The Blue Cross Blue Shield companies have made slow progress in moving online. Only in California, North Carolina and Florida have the Blues moved to the Web. Leading the way: Blue Shield of California, which resolved to address the online broker channel first. Its system allows brokers to log on, generate quotes and submit applications online. So far, though, it doesn't offer similar services to consumers.
"We wanted to get the most bang for the buck," says Ryan Shields, online project manager for Blue Shield of California's individual and family plans. "The broker community is a smaller, more manageable, educated group of people. Direct sales would require more education and more effort."

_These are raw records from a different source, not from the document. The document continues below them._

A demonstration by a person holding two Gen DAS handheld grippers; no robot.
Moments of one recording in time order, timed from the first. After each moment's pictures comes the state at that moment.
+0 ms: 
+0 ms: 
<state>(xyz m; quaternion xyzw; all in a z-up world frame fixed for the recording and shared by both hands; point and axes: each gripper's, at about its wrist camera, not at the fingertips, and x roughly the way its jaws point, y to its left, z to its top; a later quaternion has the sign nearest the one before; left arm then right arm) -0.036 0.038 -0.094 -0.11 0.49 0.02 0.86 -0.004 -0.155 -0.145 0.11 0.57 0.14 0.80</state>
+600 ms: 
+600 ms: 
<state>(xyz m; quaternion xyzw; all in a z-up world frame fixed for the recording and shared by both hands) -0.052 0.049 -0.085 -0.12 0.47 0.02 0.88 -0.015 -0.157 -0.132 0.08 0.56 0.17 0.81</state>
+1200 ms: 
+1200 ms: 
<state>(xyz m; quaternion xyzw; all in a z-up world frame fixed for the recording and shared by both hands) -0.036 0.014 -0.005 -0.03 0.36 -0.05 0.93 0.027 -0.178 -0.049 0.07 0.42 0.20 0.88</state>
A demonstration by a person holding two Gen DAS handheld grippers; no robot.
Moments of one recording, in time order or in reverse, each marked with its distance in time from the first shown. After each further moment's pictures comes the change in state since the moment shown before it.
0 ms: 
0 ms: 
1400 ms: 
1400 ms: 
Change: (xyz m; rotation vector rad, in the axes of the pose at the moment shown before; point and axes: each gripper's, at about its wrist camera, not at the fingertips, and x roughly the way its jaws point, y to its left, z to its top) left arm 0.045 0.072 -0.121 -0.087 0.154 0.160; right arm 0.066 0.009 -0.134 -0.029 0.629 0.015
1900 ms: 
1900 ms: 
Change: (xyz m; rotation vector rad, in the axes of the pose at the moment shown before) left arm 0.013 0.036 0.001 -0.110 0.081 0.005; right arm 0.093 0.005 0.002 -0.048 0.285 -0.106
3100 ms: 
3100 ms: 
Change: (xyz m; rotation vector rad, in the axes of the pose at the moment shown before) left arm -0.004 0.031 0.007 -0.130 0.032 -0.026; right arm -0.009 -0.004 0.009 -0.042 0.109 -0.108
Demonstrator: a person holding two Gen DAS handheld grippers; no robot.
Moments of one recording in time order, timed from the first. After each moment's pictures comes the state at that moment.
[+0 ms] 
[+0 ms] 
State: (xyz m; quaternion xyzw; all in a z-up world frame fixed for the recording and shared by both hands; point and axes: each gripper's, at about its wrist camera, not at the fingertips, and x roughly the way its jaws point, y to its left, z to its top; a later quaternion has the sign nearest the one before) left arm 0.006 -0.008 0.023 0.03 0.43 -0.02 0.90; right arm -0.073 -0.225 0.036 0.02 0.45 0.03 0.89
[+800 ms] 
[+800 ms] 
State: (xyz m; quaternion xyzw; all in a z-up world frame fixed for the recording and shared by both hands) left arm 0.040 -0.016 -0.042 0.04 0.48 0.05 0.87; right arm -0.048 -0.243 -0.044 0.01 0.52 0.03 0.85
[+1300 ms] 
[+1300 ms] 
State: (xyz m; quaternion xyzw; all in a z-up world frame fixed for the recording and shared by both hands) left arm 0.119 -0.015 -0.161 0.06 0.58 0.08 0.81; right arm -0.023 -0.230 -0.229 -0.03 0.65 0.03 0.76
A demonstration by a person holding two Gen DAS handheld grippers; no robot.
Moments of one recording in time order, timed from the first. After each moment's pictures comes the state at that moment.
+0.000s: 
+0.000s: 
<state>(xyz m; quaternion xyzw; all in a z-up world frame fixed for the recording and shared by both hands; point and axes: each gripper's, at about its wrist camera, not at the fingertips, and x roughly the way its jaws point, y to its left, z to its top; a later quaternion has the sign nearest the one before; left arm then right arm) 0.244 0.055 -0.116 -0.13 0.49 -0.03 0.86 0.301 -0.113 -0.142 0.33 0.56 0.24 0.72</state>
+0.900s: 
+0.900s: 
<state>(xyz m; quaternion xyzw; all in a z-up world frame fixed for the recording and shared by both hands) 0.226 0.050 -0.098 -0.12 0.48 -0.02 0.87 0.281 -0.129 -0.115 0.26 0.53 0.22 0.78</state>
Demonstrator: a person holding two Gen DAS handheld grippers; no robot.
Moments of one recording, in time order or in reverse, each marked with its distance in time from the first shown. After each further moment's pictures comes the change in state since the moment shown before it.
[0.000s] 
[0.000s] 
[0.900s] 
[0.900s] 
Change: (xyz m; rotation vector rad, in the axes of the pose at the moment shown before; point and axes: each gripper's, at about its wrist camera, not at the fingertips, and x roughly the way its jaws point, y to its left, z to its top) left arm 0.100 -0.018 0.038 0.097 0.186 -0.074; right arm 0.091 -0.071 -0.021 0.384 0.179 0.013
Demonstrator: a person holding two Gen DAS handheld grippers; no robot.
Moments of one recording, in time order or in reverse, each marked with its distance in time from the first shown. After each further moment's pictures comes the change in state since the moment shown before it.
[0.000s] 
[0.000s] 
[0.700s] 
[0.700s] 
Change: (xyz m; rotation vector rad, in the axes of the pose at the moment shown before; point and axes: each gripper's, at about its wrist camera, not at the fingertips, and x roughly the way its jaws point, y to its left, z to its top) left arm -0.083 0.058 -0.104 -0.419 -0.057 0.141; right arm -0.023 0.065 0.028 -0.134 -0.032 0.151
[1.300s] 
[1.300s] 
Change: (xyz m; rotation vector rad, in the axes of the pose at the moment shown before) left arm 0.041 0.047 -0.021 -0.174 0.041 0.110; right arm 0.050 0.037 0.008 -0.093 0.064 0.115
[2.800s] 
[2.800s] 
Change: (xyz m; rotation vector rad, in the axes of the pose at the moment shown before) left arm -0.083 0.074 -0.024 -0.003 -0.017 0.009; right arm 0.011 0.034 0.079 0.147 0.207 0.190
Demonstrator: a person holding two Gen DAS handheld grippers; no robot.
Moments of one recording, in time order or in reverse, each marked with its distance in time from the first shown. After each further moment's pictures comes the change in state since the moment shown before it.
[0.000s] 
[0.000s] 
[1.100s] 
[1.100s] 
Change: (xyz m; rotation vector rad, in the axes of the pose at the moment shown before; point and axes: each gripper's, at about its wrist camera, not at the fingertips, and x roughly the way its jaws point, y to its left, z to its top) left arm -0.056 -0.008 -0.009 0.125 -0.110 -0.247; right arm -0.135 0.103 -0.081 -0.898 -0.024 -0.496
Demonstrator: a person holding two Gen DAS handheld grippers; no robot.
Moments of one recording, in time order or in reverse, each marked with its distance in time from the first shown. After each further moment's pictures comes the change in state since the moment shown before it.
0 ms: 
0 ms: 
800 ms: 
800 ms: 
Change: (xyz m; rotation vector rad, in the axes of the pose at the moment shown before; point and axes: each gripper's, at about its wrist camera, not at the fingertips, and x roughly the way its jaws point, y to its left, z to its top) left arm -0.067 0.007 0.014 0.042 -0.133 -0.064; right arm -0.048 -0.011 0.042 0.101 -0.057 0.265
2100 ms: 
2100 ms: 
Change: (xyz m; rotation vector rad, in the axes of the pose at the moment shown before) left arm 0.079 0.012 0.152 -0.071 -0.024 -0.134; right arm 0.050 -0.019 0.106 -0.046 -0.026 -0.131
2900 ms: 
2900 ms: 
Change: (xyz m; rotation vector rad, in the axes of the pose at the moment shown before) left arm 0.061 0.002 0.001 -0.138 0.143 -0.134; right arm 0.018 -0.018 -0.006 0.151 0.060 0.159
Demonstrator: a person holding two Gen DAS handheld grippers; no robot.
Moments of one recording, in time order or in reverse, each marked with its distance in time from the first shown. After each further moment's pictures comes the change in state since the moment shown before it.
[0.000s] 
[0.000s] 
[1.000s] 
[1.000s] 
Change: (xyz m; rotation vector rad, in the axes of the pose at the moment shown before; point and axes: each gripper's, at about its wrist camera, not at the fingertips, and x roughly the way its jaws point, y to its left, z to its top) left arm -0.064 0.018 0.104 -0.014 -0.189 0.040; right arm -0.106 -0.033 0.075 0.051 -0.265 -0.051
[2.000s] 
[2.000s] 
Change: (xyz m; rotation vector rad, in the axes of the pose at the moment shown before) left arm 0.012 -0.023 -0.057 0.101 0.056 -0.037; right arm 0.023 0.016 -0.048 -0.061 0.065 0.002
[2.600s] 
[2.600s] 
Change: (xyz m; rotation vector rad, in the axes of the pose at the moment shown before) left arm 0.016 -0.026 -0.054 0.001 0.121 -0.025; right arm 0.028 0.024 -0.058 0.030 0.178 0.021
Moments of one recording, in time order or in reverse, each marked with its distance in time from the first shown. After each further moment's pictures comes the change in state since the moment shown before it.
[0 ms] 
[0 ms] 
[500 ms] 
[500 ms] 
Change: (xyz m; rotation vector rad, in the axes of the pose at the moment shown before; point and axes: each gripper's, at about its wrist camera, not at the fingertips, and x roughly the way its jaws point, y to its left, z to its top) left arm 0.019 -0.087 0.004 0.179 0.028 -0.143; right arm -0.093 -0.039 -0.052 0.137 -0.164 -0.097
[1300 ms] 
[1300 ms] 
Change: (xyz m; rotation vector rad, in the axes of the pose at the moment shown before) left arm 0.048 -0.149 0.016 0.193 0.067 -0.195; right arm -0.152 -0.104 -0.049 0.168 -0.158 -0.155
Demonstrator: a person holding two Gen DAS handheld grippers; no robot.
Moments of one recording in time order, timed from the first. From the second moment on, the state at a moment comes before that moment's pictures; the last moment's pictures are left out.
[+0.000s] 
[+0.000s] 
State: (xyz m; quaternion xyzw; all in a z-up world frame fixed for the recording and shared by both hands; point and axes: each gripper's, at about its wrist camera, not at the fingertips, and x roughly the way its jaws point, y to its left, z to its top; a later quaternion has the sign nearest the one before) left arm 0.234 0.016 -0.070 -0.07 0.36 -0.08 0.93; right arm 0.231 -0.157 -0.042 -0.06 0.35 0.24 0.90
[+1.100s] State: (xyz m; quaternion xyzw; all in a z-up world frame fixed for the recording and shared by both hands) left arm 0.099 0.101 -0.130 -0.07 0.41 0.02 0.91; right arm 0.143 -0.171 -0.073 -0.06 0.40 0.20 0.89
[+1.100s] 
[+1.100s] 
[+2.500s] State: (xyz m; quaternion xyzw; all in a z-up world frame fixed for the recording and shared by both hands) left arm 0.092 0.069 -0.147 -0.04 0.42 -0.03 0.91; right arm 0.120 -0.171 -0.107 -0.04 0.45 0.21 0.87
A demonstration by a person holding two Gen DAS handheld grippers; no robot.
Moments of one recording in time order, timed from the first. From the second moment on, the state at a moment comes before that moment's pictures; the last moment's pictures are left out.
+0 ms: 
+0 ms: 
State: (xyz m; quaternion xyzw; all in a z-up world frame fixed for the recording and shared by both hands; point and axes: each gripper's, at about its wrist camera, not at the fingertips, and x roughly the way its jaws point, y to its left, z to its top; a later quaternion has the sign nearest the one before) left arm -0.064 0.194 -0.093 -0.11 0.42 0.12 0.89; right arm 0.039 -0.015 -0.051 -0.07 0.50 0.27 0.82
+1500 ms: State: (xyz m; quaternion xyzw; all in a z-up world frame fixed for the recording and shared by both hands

Nearly every industry that has moved to direct online sales has faced a similar dilemma: how to get into the game before it's too late, without disrupting the traditional channel. Just how do insurance brokers feel about the possibility of losing business to the Net? For now, they remain confident.
"There is no way we're ever going to be replaced by the Internet," argues Gary Gentzler, president of the York, Penn.-based insurance agency Gentzler Smith and Associates. "People are still going to need us. There are a lot of things the average person out there just has no concept of."
While the rest of the financial-services industry has been involved in the Internet for years, the insurance industry is only beginning to recognize the Web's potential. And the health-insurance industry is behind even that curve.
But one thing's certain: The beast is beginning to wake up. And just as the Internet changed the brokerage business, the insurance game may never be the same.